Task - Your response should be the complete listing, copied exactly.
'''
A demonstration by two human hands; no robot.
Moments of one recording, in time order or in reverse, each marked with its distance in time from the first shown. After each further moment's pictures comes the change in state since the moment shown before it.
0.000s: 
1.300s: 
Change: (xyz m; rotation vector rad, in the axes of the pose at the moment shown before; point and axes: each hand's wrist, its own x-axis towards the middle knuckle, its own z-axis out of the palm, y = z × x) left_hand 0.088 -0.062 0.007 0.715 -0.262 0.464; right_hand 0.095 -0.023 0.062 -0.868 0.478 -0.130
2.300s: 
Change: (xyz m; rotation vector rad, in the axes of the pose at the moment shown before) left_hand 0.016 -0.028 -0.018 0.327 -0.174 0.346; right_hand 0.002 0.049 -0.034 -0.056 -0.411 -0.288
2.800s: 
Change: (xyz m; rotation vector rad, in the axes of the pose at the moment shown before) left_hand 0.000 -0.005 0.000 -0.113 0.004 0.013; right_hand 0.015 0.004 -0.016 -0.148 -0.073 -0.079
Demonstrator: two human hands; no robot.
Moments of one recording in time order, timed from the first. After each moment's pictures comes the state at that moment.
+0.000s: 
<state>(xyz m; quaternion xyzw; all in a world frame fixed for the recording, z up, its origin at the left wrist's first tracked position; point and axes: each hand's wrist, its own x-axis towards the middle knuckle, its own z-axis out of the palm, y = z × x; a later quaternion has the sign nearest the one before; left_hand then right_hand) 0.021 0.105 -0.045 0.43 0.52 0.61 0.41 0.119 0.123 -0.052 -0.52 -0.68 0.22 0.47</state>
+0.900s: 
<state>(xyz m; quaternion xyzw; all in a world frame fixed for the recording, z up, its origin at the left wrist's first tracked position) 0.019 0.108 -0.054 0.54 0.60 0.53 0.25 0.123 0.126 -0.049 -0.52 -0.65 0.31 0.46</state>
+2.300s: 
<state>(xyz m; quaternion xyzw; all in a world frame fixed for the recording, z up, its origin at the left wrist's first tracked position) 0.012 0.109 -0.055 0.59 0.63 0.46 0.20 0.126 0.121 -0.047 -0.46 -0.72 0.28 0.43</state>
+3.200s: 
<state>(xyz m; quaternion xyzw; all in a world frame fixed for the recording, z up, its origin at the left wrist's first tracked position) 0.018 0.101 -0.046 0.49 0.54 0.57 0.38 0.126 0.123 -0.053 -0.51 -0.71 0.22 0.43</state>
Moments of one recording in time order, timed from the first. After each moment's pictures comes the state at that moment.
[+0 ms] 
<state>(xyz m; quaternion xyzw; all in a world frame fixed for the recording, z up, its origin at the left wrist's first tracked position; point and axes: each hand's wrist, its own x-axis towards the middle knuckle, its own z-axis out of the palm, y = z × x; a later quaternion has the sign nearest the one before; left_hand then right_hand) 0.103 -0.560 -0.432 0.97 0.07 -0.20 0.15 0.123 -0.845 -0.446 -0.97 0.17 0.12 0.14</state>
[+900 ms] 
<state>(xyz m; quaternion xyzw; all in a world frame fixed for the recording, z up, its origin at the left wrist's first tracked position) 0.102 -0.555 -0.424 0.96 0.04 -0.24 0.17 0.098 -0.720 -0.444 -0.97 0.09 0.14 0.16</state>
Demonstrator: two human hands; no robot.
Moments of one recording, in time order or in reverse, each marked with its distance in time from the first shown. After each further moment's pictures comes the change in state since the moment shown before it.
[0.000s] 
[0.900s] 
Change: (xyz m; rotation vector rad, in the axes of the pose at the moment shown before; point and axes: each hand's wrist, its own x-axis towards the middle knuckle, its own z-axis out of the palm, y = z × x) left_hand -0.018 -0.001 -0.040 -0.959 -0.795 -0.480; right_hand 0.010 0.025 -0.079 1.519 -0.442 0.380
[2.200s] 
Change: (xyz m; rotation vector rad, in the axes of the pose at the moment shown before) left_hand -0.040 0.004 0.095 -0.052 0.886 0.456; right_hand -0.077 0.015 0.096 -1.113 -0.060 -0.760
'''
Expected output -
A demonstration by two human hands; no robot.
Moments of one recording, in time order or in reverse, each marked with its distance in time from the first shown. After each further moment's pictures comes the change in state since the moment shown before it.
0.000s: 
1.300s: 
Change: (xyz m; rotation vector rad, in the axes of the pose at the moment shown before; point and axes: each hand's wrist, its own x-axis towards the middle knuckle, its own z-axis out of the palm, y = z × x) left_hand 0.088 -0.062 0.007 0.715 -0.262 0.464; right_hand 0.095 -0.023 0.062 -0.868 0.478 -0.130
2.300s: 
Change: (xyz m; rotation vector rad, in the axes of the pose at the moment shown before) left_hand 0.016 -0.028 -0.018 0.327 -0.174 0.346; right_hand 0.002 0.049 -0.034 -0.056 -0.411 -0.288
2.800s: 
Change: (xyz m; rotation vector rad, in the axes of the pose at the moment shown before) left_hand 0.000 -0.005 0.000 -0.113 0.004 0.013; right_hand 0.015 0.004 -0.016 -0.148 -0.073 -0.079
Demonstrator: two human hands; no robot.
Moments of one recording in time order, timed from the first. After each moment's pictures comes the state at that moment.
+0.000s: 
<state>(xyz m; quaternion xyzw; all in a world frame fixed for the recording, z up, its origin at the left wrist's first tracked position; point and axes: each hand's wrist, its own x-axis towards the middle knuckle, its own z-axis out of the palm, y = z × x; a later quaternion has the sign nearest the one before; left_hand then right_hand) 0.021 0.105 -0.045 0.43 0.52 0.61 0.41 0.119 0.123 -0.052 -0.52 -0.68 0.22 0.47</state>
+0.900s: 
<state>(xyz m; quaternion xyzw; all in a world frame fixed for the recording, z up, its origin at the left wrist's first tracked position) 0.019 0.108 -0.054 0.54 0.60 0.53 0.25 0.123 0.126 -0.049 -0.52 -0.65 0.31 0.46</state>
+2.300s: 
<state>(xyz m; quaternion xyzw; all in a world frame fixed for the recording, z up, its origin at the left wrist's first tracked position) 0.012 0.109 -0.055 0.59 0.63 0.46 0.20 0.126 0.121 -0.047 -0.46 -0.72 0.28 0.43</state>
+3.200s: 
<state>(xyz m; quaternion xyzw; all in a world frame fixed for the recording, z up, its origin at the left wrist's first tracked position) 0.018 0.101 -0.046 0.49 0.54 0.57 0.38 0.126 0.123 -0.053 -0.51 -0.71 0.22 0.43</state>
Moments of one recording in time order, timed from the first. After each moment's pictures comes the state at that moment.
[+0 ms] 
<state>(xyz m; quaternion xyzw; all in a world frame fixed for the recording, z up, its origin at the left wrist's first tracked position; point and axes: each hand's wrist, its own x-axis towards the middle knuckle, its own z-axis out of the palm, y = z × x; a later quaternion has the sign nearest the one before; left_hand then right_hand) 0.103 -0.560 -0.432 0.97 0.07 -0.20 0.15 0.123 -0.845 -0.446 -0.97 0.17 0.12 0.14</state>
[+900 ms] 
<state>(xyz m; quaternion xyzw; all in a world frame fixed for the recording, z up, its origin at the left wrist's first tracked position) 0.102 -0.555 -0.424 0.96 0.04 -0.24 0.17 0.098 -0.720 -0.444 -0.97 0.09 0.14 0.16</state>
Demonstrator: two human hands; no robot.
Moments of one recording, in time order or in reverse, each marked with its distance in time from the first shown. After each further moment's pictures comes the change in state since the moment shown before it.
[0.000s] 
[0.900s] 
Change: (xyz m; rotation vector rad, in the axes of the pose at the moment shown before; point and axes: each hand's wrist, its own x-axis towards the middle knuckle, its own z-axis out of the palm, y = z × x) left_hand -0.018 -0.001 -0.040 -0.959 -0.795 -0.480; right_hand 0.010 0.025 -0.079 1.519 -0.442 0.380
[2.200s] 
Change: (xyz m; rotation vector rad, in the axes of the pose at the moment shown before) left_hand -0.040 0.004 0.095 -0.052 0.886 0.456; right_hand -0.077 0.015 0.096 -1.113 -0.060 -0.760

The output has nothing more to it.